COPD still affects treatment received after heart attack

By Lauretta Ihonor

Patients with chronic obstructive pulmonary disease (COPD) receive less aggressive treatment after hospitalization for acute myocardial infarction (AMI) than those without the lung condition, US study results show.

Mihaela Stefan, from Baystate Medical Center in Springfield, Massachusetts, and colleagues say that COPD patients also had a higher risk for death during hospitalization and at 30 days after discharge.

The authors comment: "Although the use of therapies recommended per current guidelines increased in all patients hospitalized with AMI during the 10 years under study, and the gap in care quality between patients with and without COPD closed substantially, differences in treatment persist, and the outcomes of patients with AMI and underlying COPD did not improve."

The study consisted of 6290 patients with a mean age of 71 years who were admitted to hospital with AMI and was conducted between 1997 and 2007.

In all, 1080 patients had COPD and 5210 did not.

As reported in Chest, COPD patients were older than non-COPD patients, and were more likely to have a history of other cardiovascular conditions, including angina, heart failure (HF), hypertension, stroke, and diabetes. Patients with COPD were 56% less likely to be treated with beta blockers than those without COPD, 30% less likely to be treated with lipid-lowering medication, and 44% less likely to have undergone cardiac catheterization. They were also less likely to have undergone percutaneous coronary intervention and coronary artery bypass graft surgery during their index hospitalization, and more likely to have been prescribed calcium channel blockers.

Among the study group, inpatient death was more common among COPD patients than non-COPD patients, at respective rates of 13.5% and 10.1%. The same trend was seen during the 30-day period after discharge, with respective death rates of 18.7% and 13.2%.

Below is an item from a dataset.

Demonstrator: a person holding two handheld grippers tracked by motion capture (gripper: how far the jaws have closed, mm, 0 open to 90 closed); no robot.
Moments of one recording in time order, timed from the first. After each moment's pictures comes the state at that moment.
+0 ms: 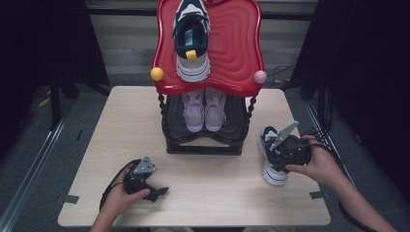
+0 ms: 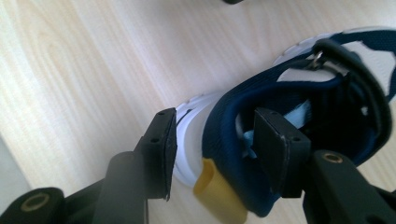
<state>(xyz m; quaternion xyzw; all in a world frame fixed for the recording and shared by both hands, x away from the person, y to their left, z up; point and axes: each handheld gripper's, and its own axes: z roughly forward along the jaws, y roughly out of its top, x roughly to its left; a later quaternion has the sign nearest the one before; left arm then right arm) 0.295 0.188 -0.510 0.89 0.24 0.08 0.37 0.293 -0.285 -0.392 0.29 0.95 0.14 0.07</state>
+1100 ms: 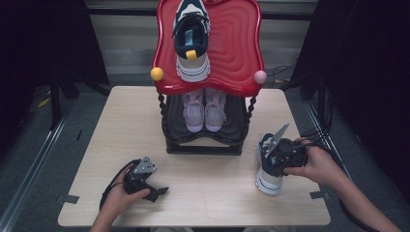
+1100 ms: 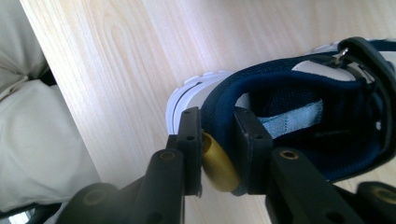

Adjustment for multiple confounding factors, such as smoking and medication use, revealed that the presence of COPD raised the risk for inpatient death and 30-day postdischarge death in AMI patients by 25.0% and 31.0%, respectively.

Other cardiac conditions associated with poor outcomes after AMI were found to occur more frequently among COPD patients than COPD-free patients.

Specifically, atrial fibrillation was observed in 24.3% of COPD patients and 18.2% of non-COPD patients, while HF occurred in 52.5% and 34.8%, respectively.

Median length of hospital stay was 1 day longer for COPD patients than for non-COPD patients.

"The use of evidence-based therapies for all patients with AMI increased between 1997 and 2007," but this change did not affect clinical outcomes, say Stefan et al.

They therefore conclude that "careful consideration is necessary to treat established cardiovascular risk factors and optimize cardiac therapies in patients with COPD."